**EXERCISE DETAILS**
Look below for the line containing "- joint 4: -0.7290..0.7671" and the line containing "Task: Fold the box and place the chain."; repeat exactly those two lines and all lines between them, and nothing else.

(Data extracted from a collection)
__________

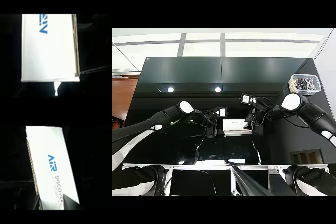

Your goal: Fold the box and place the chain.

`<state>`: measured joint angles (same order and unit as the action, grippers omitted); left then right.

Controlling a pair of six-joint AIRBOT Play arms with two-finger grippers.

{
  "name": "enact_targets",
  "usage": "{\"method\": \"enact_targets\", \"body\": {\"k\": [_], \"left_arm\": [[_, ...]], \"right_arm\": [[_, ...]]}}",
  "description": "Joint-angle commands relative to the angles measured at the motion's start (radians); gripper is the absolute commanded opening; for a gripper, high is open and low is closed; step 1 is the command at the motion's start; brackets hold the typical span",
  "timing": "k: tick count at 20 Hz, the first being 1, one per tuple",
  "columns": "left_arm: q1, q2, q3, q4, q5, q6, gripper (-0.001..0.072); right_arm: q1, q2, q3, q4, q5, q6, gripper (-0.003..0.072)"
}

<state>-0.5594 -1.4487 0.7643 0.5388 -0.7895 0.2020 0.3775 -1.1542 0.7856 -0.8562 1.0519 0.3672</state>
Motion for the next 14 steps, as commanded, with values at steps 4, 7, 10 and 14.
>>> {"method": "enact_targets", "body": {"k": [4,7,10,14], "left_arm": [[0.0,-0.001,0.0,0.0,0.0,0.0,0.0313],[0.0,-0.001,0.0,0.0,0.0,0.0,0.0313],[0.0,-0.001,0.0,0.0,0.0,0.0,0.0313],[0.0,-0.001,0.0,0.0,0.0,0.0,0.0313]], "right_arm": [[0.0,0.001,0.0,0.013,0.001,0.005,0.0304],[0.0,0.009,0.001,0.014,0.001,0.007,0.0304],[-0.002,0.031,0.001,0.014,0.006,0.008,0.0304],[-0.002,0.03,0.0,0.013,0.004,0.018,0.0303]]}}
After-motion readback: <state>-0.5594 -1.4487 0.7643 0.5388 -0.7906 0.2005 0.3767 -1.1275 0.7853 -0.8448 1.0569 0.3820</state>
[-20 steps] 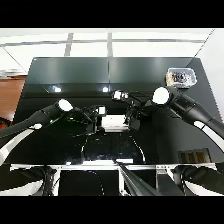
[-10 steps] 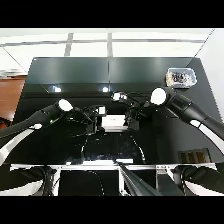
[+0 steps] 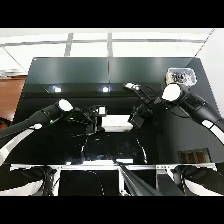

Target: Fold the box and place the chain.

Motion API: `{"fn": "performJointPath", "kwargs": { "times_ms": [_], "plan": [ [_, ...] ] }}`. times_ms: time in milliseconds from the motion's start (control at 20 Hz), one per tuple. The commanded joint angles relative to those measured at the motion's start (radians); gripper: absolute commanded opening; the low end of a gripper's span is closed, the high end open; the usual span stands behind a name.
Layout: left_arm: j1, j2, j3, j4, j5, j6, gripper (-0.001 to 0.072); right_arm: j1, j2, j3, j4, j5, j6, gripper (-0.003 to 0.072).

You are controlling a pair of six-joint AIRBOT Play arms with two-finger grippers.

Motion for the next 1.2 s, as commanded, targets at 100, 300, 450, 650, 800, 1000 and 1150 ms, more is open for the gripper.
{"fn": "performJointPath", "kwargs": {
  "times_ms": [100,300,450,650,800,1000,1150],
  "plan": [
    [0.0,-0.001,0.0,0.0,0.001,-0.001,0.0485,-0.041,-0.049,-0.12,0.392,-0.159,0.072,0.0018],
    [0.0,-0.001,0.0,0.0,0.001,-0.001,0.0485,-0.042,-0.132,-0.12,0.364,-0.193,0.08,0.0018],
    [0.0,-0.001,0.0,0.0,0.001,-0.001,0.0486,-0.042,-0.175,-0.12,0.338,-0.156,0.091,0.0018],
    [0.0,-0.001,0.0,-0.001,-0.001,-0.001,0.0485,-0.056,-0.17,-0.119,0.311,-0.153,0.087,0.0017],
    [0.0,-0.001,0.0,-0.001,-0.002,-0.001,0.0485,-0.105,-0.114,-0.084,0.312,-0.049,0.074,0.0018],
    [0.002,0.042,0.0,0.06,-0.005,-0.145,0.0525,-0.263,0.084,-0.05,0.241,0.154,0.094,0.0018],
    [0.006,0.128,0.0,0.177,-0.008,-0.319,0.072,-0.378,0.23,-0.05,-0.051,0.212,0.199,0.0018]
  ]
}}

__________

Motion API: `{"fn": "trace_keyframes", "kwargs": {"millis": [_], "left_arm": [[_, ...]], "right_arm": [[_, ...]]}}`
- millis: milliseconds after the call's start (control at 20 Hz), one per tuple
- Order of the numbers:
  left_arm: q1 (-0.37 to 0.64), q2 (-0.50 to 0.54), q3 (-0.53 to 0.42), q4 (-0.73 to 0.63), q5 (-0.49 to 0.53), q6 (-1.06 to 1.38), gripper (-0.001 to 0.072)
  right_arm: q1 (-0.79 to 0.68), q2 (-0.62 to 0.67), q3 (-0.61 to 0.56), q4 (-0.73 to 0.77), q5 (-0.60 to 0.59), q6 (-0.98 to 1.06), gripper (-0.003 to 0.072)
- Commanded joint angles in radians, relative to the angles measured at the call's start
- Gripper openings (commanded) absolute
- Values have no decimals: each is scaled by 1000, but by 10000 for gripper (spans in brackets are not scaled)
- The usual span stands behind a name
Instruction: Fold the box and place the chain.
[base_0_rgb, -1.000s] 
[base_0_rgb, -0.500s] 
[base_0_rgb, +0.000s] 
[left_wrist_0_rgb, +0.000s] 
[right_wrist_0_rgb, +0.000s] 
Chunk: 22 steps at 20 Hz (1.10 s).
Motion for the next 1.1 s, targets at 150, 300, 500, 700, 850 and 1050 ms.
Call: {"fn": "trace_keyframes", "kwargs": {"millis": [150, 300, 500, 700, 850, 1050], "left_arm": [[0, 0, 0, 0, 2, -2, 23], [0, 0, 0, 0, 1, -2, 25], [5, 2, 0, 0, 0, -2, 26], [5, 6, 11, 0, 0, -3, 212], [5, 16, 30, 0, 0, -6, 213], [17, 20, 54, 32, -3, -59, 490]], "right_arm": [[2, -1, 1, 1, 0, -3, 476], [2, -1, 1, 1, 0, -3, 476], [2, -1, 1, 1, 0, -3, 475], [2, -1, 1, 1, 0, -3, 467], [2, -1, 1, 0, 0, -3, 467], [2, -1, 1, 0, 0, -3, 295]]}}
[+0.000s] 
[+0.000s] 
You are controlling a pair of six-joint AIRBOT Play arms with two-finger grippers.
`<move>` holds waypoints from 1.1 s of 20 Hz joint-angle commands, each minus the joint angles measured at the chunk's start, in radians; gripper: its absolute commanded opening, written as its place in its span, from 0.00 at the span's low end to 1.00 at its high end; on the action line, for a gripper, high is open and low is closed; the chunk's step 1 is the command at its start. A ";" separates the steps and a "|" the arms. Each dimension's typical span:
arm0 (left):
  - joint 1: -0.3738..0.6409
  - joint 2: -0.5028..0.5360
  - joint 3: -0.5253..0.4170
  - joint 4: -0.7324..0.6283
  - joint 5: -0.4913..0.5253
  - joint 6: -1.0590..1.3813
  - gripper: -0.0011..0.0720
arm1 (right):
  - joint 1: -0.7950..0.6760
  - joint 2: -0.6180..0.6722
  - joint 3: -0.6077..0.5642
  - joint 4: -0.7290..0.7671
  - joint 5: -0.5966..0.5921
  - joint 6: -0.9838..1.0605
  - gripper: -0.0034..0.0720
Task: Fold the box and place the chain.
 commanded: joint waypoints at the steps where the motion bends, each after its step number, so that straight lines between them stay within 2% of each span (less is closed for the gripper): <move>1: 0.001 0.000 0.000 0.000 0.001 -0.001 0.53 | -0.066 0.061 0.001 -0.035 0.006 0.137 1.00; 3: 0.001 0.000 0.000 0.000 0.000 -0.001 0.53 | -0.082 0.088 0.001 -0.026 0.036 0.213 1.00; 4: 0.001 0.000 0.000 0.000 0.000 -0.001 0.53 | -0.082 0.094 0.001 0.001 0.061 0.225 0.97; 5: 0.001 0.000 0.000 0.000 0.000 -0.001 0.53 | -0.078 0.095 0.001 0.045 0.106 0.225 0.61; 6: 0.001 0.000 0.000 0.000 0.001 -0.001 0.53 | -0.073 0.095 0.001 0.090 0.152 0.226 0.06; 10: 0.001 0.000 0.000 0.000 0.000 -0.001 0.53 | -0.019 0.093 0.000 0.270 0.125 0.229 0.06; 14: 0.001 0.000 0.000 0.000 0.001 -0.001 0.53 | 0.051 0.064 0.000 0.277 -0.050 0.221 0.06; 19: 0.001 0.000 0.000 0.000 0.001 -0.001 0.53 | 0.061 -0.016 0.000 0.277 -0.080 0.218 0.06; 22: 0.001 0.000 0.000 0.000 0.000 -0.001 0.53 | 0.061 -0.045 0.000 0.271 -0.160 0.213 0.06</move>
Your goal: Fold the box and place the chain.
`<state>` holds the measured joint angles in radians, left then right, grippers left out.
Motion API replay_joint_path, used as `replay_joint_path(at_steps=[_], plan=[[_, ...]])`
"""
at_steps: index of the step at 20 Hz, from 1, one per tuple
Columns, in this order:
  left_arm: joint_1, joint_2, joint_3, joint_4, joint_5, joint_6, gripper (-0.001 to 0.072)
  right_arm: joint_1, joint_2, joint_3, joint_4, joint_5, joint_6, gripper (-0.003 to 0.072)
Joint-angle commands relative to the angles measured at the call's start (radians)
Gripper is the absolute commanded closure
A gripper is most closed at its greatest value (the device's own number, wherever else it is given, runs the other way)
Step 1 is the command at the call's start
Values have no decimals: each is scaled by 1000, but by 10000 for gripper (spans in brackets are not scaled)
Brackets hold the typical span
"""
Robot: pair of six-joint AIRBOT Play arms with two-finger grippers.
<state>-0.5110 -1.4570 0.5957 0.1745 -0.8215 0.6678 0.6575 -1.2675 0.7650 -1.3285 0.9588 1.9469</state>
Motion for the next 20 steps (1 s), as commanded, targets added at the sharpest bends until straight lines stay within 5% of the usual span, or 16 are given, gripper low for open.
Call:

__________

**OUTPUT FOR THIS EXERCISE**
  - joint 4: -0.7290..0.7671
  - joint 5: -0.5966..0.5921
  - joint 6: -0.9838..1.0605
  - gripper: -0.0034..0.0720
Task: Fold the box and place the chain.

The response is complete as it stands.